Exercise details –
Copy the entries below in full, keeping them exactly as they are.

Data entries

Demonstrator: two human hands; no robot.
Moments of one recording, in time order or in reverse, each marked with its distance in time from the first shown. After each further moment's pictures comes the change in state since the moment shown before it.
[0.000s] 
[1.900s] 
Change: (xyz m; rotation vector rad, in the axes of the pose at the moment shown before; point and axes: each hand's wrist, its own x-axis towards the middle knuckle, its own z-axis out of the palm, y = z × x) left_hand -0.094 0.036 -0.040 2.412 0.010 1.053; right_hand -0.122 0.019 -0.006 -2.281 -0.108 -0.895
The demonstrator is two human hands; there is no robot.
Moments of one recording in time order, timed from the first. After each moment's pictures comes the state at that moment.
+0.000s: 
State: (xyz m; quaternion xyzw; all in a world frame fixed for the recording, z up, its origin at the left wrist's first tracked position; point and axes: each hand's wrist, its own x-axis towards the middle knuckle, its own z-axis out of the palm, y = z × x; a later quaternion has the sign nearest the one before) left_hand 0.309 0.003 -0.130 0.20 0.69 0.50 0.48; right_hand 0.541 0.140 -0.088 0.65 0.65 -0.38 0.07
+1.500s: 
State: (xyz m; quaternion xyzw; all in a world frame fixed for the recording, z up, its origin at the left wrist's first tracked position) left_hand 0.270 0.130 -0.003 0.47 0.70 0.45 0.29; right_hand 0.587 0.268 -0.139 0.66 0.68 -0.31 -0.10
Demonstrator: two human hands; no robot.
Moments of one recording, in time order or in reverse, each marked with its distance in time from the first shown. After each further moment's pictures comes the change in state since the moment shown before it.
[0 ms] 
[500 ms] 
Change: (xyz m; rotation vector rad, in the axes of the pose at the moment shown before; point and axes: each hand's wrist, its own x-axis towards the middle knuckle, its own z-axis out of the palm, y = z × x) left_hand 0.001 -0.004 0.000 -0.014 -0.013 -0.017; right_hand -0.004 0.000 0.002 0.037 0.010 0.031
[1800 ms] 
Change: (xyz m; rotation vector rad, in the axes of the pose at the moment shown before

Reply to the task –
Demonstrator: two human hands; no robot.
Moments of one recording, in time order or in reverse, each marked with its distance in time from the first shown. After each further moment's pictures comes the change in state since the moment shown before it.
[0.000s] 
[1.900s] 
Change: (xyz m; rotation vector rad, in the axes of the pose at the moment shown before; point and axes: each hand's wrist, its own x-axis towards the middle knuckle, its own z-axis out of the palm, y = z × x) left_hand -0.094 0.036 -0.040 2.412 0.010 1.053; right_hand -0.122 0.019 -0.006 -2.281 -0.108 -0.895
The demonstrator is two human hands; there is no robot.
Moments of one recording in time order, timed from the first. After each moment's pictures comes the state at that moment.
+0.000s: 
State: (xyz m; quaternion xyzw; all in a world frame fixed for the recording, z up, its origin at the left wrist's first tracked position; point and axes: each hand's wrist, its own x-axis towards the middle knuckle, its own z-axis out of the palm, y = z × x; a later quaternion has the sign nearest the one before) left_hand 0.309 0.003 -0.130 0.20 0.69 0.50 0.48; right_hand 0.541 0.140 -0.088 0.65 0.65 -0.38 0.07
+1.500s: 
State: (xyz m; quaternion xyzw; all in a world frame fixed for the recording, z up, its origin at the left wrist's first tracked position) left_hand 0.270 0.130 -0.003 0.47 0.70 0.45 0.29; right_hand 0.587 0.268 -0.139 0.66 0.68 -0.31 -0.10
Demonstrator: two human hands; no robot.
Moments of one recording, in time order or in reverse, each marked with its distance in time from the first shown. After each further moment's pictures comes the change in state since the moment shown before it.
[0 ms] 
[500 ms] 
Change: (xyz m; rotation vector rad, in the axes of the pose at the moment shown before; point and axes: each hand's wrist, its own x-axis towards the middle knuckle, its own z-axis out of the palm, y = z × x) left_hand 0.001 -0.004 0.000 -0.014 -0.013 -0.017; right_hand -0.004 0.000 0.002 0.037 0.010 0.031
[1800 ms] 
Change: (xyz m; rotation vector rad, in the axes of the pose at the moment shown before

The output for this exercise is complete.